A Complete Catechism of the Catholic Religion/Fifth Article

The Fifth Article.

'He descended into hell, the third day He rose again from the dead.'

(See Short Hist, of Revealed Rel., 27.)

1. What means, 'He descended into hell'?

That the soul of Jesus Christ, after His death, descended into 'Limbo'—i.e., to the place where the souls of the just who died before Christ were detained, and were waiting for the time of their redemption.

'He was put to death indeed in the flesh, but enlivened in the spirit; in which also coming He preached to those spirits that were in prison' — that is, announced to them their redemption (2 Pet. iii. 18, 19).

2. Why were the souls of the just detained in Limbo?

Because Heaven was closed through sin, and was first to be opened by Christ (Hebr. ix. 6-8).

3. Why did Christ descend into Limbo?

1. To comfort and set free the souls of the just; and 2. To show forth His power and majesty even there in the lower regions (Phil. ii. 10).

4. What means, 'the third day He rose again from the dead'?

That on the third day after His death Christ reunited, by His own power, His soul to His body, as He had foretold, and rose again from the grave. (Easter day.)

'Destroy this temple, and in three days I will raise it up. But He spoke of the temple of His body' (John ii. 19, 21; comp. John x. 18).

5. How did Christ rise again?

He came forth glorious and immortal from the grave, secured as it was by a heavy stone, and guarded by soldiers.

6. Did Christ retain in His glorified body any mark of His sufferings?

He still retained, in His hands, feet, and side, the marks of His wounds; therefore He said to Thomas: 'Put in thy finger hither [into the place of the nails], and see my hands; and bring hither thy hand, and put it into my side' (John xx. 27).

7. Why has He still retained these marks?

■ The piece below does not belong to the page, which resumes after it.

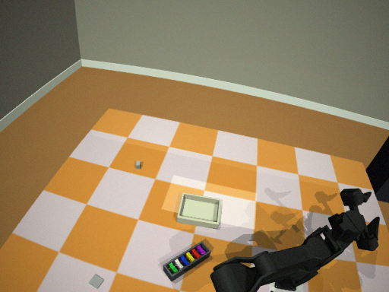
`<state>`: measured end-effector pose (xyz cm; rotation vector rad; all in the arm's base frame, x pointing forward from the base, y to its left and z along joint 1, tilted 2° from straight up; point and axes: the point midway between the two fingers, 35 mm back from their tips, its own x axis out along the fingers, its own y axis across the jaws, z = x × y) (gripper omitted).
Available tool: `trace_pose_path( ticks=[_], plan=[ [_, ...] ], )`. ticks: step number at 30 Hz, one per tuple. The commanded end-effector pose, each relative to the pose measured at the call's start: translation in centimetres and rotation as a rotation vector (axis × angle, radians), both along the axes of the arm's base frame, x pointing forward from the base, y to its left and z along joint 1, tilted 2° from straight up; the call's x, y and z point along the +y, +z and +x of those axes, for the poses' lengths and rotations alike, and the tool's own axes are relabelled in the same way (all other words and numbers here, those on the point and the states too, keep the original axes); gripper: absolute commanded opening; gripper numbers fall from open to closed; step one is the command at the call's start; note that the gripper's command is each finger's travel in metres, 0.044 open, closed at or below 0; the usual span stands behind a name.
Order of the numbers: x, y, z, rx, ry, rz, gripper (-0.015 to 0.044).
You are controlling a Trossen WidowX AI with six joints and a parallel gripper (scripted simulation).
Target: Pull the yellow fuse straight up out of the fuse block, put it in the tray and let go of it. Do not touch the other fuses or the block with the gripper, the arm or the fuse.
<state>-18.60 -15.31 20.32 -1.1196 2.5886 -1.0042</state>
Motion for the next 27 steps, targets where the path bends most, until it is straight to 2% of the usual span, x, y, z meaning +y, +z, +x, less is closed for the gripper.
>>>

1. In testimony of His victory over hell; 2. As a proof that He rose again in the very same body in which He had suffered; and 3. To show them on the day of judgment, for the consolation of the just and for the confusion of the wicked.

8. Whence do we know that Christ rose from the dead?

From the testimony of His Apostles and His Disciples, who often saw Him after His resurrection, touched Him, ate, spoke, and conversed with Him; and who everywhere loudly proclaimed His resurrection, even before the chief council who had condemned Him to death, although by this conduct they drew upon themselves nothing but mortal hatred and persecution.

It is true that the soldiers who guarded the grave, being bribed with a large sum of money, spread the report that, while they were asleep, the Disciples of Jesus came and stole His body. But 1. If they were asleep, how could they see, then, that His Disciples stole the body? 2. Whence did the timid Disciples, who expected now nothing more from their deceased Master, get on a sudden such undaunted courage? 3. How did it happen that not even one of the sleeping guards awoke at the rolling away of the heavy stone? 4. Why were the guards not punished for the neglect of their duty? (Comp. Acts xii. 19.)

If the evidence of the Apostles and the Disciples had not been so certain and quite unexceptionable, they would never have convinced the world, in opposition to the most powerful and crafty enemies of Jesus, that He who, like a malefactor, had been publicly executed and buried, had on the third day risen again glorious from the dead. They have nevertheless so firmly convinced the world of this truth that countless Christian converts endured the most painful martyrdom in testimony of their firm belief in it.

9. What effect ought the doctrine of the resurrection of Christ to produce in us?

It ought 1. To strengthen our belief in His Divinity, and our hope of our own future resurrection; and 2. To incite us to rise from the death of sin to a new and holy life.

1. 'God raised Him up from the dead, and hath given Him glory, that your faith and hope might be in God' (1 Pet. i. 21).

2. 'We are buried together with him by baptism into death; that as Christ is risen from the dead by the glory of the Father, so we also may walk in newness of life' (Rom. vi. 4).

Application. He who is still deeply buried in the grave of sin—i.e., in evil habits or sinful desires — is not risen yet to a new life. All our thoughts, all our exertions, should tend towards Heaven. 'If you be risen with Christ, seek the things that are above, where Christ is sitting at the right hand of God. Mind the things that are above, not the things that are upon the earth' (Col. iii. 1, 2).